▸ **PROMPT**
Determine which lines of the records include the word "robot", and copy them.

▸ **AVAILABLE DATA**
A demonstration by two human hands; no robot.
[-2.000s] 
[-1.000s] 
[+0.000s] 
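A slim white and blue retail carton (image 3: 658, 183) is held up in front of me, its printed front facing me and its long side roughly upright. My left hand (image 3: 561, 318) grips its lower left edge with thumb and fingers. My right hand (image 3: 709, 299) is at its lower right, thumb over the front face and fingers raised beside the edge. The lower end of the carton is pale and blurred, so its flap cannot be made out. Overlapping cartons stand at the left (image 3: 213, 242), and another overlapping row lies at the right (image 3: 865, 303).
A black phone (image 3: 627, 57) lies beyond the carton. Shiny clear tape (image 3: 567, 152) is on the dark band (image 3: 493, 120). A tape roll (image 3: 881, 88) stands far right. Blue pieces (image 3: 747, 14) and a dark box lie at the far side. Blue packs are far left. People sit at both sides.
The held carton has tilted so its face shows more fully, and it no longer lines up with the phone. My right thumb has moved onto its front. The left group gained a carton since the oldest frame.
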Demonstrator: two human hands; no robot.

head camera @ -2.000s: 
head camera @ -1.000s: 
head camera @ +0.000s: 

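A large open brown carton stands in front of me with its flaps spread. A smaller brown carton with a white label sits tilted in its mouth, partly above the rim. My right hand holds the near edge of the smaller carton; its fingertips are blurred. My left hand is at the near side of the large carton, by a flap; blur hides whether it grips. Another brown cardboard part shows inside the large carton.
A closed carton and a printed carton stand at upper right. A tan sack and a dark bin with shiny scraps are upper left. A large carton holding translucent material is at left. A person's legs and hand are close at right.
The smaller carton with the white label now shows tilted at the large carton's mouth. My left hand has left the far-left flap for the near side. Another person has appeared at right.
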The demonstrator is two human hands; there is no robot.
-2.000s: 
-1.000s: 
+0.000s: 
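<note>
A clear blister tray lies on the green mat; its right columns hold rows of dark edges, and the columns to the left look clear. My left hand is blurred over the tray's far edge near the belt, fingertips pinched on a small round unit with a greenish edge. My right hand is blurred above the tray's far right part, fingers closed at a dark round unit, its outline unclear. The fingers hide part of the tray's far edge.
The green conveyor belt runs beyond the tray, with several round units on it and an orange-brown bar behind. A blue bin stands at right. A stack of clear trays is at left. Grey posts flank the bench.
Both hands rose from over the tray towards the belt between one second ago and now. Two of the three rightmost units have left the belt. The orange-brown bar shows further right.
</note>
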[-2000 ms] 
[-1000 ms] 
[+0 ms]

▸ **ANSWER TO THIS TASK**
A demonstration by two human hands; no robot.
Demonstrator: two human hands; no robot.
The demonstrator is two human hands; there is no robot.

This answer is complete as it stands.